> **EXERCISE PROMPT**: Setting aside any pictures, reproduce the data exactly.

> **RECORDED INFORMATION**:
______

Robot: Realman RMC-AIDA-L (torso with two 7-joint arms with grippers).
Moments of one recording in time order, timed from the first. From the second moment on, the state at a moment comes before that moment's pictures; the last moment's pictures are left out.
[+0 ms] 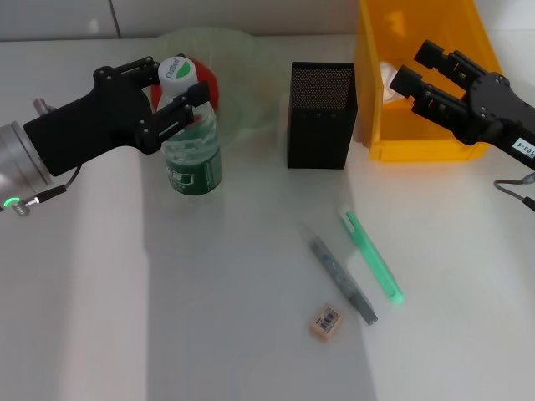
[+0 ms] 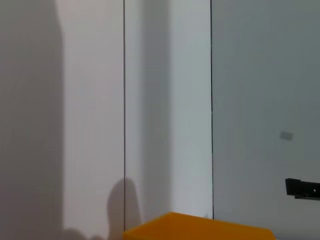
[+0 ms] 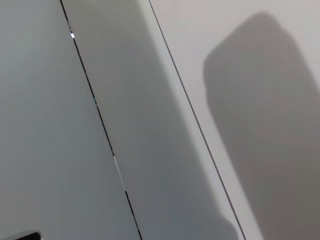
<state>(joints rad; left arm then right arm) -0.52 -2.06 0.70 0.43 1.59 1.51 -0.93 0.42 2.08 -0.83 -0.42 -1.32 -1.60 1.17</state>
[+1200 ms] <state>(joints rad) -0.48 -2.07 0.69 0.37 1.53 1.45 -0.83 0.44 2.08 -0.84 -0.39 -1.32 -1.59 1.15</state>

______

> **RESPONSE AREA**:
Robot: Realman RMC-AIDA-L (torso with two 7-joint arms with grippers).
Moments of one recording in time order, timed from the first. From the second moment on, the state at a moment comes before that moment's pictures; the last moment's pictures are left out.
[+0 ms] 
[+0 ms] 
[+0 ms] 
<state>(joints rad; left arm then right arm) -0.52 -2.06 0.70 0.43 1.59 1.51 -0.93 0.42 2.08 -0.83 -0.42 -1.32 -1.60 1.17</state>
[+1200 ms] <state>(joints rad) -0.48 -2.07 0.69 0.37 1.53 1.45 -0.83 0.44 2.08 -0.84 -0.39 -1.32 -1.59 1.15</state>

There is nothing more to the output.